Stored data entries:
***

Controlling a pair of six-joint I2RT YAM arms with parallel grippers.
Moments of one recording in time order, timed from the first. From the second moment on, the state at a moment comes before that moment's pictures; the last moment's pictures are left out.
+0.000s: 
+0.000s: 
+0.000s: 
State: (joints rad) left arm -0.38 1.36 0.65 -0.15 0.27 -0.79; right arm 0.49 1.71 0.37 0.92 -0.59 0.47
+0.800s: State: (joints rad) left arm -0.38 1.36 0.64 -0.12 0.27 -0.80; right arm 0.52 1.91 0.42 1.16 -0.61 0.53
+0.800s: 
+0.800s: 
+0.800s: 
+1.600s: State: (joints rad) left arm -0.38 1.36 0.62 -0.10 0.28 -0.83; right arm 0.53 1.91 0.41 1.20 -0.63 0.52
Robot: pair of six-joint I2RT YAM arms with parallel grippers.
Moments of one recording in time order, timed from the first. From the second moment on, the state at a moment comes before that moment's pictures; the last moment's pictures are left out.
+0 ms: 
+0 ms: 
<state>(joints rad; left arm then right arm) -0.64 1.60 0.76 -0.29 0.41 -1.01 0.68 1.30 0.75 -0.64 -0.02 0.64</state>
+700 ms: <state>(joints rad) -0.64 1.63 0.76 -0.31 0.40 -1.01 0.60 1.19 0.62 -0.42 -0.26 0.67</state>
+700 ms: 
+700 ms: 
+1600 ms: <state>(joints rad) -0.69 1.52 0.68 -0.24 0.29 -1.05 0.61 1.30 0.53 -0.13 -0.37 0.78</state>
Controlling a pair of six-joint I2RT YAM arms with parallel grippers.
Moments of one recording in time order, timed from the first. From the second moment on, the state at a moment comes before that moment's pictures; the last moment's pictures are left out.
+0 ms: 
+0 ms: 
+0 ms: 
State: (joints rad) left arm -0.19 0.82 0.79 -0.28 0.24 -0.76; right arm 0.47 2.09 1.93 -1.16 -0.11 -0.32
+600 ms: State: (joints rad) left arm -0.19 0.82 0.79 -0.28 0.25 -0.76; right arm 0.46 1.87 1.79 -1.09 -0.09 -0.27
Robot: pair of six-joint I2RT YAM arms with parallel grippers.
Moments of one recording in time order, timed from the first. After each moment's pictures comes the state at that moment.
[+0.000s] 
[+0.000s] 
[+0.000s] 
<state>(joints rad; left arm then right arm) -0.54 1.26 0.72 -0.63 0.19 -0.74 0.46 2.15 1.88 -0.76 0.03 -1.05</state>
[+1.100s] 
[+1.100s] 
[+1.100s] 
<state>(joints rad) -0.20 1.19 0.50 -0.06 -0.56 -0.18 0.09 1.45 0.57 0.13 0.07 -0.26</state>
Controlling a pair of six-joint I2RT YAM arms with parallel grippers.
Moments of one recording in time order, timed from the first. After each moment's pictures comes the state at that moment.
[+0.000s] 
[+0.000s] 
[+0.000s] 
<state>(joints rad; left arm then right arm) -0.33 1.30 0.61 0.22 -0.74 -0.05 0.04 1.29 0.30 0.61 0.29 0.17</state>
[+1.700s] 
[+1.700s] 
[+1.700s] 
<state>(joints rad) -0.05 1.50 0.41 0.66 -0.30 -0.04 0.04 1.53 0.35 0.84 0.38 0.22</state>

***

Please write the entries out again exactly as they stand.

Controlling a pair of six-joint I2RT YAM arms with parallel grippers.
Moments of one recording in time order, timed from the first. From the second moment on, the state at a moment comes before that moment's pictures; the last moment's pictures are left out.
+0.000s: 
+0.000s: 
+0.000s: 
State: (joints rad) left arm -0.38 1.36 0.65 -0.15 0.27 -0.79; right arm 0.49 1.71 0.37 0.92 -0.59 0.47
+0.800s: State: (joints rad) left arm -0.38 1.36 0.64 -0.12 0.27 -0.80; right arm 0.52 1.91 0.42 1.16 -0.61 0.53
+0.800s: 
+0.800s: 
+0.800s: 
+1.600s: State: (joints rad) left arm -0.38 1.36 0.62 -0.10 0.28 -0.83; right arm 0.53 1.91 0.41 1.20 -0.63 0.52
Robot: pair of six-joint I2RT YAM arms with parallel grippers.
Moments of one recording in time order, timed from the first. From the second moment on, the state at a moment comes before that moment's pictures; the last moment's pictures are left out.
+0 ms: 
+0 ms: 
<state>(joints rad; left arm then right arm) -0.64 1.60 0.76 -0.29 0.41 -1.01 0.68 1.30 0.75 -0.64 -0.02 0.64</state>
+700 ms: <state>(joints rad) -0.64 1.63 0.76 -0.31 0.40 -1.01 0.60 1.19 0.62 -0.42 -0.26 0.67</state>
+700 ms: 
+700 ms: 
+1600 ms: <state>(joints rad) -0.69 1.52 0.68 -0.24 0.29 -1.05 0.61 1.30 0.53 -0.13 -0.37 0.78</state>
Controlling a pair of six-joint I2RT YAM arms with parallel grippers.
Moments of one recording in time order, timed from the first. From the second moment on, the state at a moment comes before that moment's pictures; the last moment's pictures are left out.
+0 ms: 
+0 ms: 
+0 ms: 
State: (joints rad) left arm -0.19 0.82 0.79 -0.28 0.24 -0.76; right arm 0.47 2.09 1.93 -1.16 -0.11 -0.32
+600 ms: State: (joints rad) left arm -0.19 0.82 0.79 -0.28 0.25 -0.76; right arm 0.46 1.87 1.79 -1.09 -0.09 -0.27
Robot: pair of six-joint I2RT YAM arms with parallel grippers.
Moments of one recording in time order, timed from the first. After each moment's pictures comes the state at that moment.
[+0.000s] 
[+0.000s] 
[+0.000s] 
<state>(joints rad; left arm then right arm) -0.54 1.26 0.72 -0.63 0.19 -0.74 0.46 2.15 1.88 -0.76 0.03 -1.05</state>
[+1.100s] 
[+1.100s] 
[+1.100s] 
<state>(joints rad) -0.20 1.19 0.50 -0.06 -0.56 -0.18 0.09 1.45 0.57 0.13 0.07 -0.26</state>
Controlling a pair of six-joint I2RT YAM arms with parallel grippers.
Moments of one recording in time order, timed from the first. After each moment's pictures comes the state at that moment.
[+0.000s] 
[+0.000s] 
[+0.000s] 
<state>(joints rad; left arm then right arm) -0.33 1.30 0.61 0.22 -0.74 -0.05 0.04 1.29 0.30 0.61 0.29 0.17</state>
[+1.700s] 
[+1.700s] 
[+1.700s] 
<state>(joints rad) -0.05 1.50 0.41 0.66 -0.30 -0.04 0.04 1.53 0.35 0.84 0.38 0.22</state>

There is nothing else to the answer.